::: Supplied material :::

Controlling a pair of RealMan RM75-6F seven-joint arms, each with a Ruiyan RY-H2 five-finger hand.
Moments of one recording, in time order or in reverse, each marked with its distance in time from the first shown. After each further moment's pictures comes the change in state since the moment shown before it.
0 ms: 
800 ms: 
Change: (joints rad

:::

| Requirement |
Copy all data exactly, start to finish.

| Answer box |
Controlling a pair of RealMan RM75-6F seven-joint arms, each with a Ruiyan RY-H2 five-finger hand.
Moments of one recording, in time order or in reverse, each marked with its distance in time from the first shown. After each further moment's pictures comes the change in state since the moment shown before it.
0 ms: 
800 ms: 
Change: (joints rad

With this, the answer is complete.